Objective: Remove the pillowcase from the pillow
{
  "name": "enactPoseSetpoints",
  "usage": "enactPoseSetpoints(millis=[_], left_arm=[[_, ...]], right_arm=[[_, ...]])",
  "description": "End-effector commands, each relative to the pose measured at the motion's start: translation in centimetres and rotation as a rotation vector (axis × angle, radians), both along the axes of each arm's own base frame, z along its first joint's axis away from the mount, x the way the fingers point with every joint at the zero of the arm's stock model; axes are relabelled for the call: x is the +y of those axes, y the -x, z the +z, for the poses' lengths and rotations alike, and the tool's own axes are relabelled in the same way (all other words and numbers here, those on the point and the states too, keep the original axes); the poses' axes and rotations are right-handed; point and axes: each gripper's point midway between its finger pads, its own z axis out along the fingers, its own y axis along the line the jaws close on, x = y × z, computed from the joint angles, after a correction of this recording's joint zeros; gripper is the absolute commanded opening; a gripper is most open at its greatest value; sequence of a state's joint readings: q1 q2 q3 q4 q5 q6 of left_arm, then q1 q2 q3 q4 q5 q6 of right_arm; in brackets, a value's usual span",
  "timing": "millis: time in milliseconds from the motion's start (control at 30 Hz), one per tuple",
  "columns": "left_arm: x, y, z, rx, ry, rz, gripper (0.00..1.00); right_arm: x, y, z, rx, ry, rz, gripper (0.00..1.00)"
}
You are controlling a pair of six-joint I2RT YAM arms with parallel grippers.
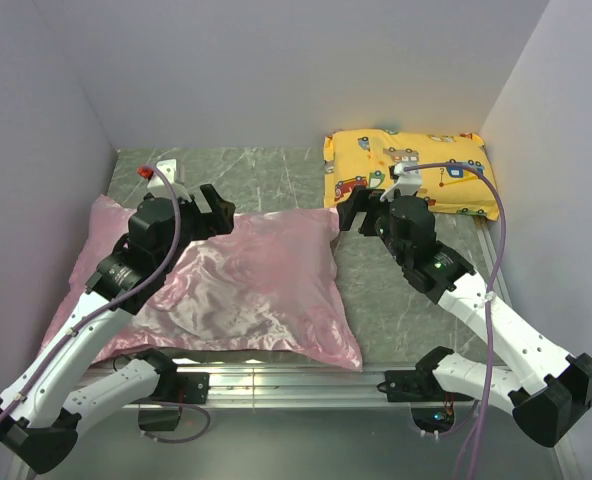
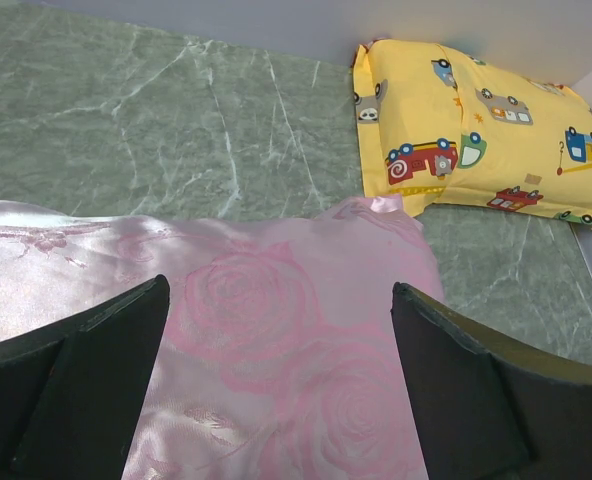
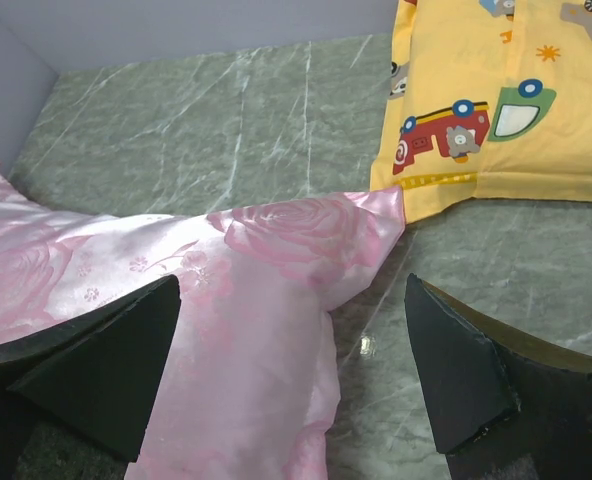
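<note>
The pink satin pillowcase [image 1: 246, 285] lies flat and wrinkly on the left half of the table, with woven roses on it. It also shows in the left wrist view [image 2: 276, 330] and the right wrist view [image 3: 246, 300]. The white pillow is hidden inside it. My left gripper [image 1: 214, 212] is open and empty above the case's far edge, left of middle. My right gripper [image 1: 361, 213] is open and empty just above the case's far right corner [image 3: 381, 215]. That corner touches the yellow pillow.
A smaller yellow pillow [image 1: 406, 172] printed with cartoon vehicles lies at the back right. The green marble tabletop [image 1: 266, 175] shows behind the pink case. Grey walls close in the back and both sides. A metal rail [image 1: 276, 380] runs along the near edge.
</note>
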State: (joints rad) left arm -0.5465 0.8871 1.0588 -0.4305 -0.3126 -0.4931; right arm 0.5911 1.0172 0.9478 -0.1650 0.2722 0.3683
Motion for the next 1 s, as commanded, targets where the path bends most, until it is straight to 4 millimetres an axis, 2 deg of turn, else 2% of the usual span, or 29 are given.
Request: enactPoseSetpoints(millis=[0,233,400,433,500,533,600,633,667,733,767,867,900,967], left_arm=[[0.0,0.1,1.9,-0.051,0.033,0.004,0.99],[0.5,0.4,1.6,-0.035,0.029,0.024,0.99],[1.6,0.7,1.8,-0.021,0.028,0.072,0.99],[1.8,0.7,1.9,-0.020,0.032,0.086,0.99],[2.1,0.8,2.4,-0.024,0.037,0.104,0.99],[2.6,0.9,2.2,-0.011,0.035,0.127,0.99],[3.3,1.2,2.5,-0.006,0.035,0.155,0.99],[3.9,1.5,2.0,0.014,0.022,0.183,0.99],[4.2,1.7,2.1,0.015,0.022,0.195,0.99],[5.0,2.2,2.3,0.021,0.026,0.226,0.99],[5.7,2.6,2.0,0.038,0.010,0.253,0.99],[7.0,3.3,1.8,0.065,0.000,0.308,0.99],[7.1,3.5,2.0,0.067,0.003,0.312,0.99],[7.3,3.8,1.8,0.080,0.008,0.323,0.99]], right_arm=[[-0.5,0.0,1.6,-0.052,-0.008,-0.014,1.00],[0.1,0.2,1.1,-0.043,0.016,0.038,1.00],[2.2,1.5,1.1,-0.049,0.092,0.156,1.00],[3.9,2.4,1.6,-0.059,0.110,0.198,1.00],[5.2,3.3,1.4,-0.061,0.172,0.217,1.00],[7.5,4.8,1.3,-0.065,0.190,0.288,1.00],[9.2,5.8,0.5,-0.068,0.249,0.325,1.00],[11.1,7.8,0.1,-0.077,0.268,0.394,1.00],[12.0,8.6,-0.3,-0.083,0.294,0.426,1.00],[14.3,10.4,-2.0,-0.075,0.344,0.502,1.00],[16.0,12.6,-2.6,-0.082,0.365,0.575,1.00],[18.5,15.1,-5.5,-0.086,0.477,0.654,1.00],[19.1,15.2,-7.2,-0.071,0.536,0.665,1.00],[19.5,15.1,-8.7,-0.064,0.603,0.645,1.00]])
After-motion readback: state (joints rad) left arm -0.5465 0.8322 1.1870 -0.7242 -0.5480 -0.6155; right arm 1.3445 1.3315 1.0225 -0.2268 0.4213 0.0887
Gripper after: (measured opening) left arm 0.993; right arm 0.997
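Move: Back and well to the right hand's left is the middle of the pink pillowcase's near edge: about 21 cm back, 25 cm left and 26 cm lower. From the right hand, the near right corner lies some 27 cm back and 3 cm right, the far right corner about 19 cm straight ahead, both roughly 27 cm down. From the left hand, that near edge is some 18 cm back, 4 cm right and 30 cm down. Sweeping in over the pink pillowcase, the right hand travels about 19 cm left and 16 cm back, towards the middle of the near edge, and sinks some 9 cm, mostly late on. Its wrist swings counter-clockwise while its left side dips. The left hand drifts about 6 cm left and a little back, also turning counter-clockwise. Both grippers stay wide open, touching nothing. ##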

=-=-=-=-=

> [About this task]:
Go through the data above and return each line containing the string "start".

> [Result for this task]:
  "description": "End-effector commands, each relative to the pose measured at the motion's start: translation in centimetres and rotation as a rotation vector (axis × angle, radians), both along the axes of each arm's own base frame, z along its first joint's axis away from the mount, x the way the fingers point with every joint at the zero of the arm's stock model; axes are relabelled for the call: x is the +y of those axes, y the -x, z the +z, for the poses' lengths and rotations alike, and the tool's own axes are relabelled in the same way (all other words and numbers here, those on the point and the states too, keep the original axes); the poses' axes and rotations are right-handed; point and axes: each gripper's point midway between its finger pads, its own z axis out along the fingers, its own y axis along the line the jaws close on, x = y × z, computed from the joint angles, after a correction of this recording's joint zeros; gripper is the absolute commanded opening; a gripper is most open at its greatest value; sequence of a state's joint readings: q1 q2 q3 q4 q5 q6 of left_arm, then q1 q2 q3 q4 q5 q6 of right_arm; in brackets, a value's usual span",
  "timing": "millis: time in milliseconds from the motion's start (control at 30 Hz), one per tuple",

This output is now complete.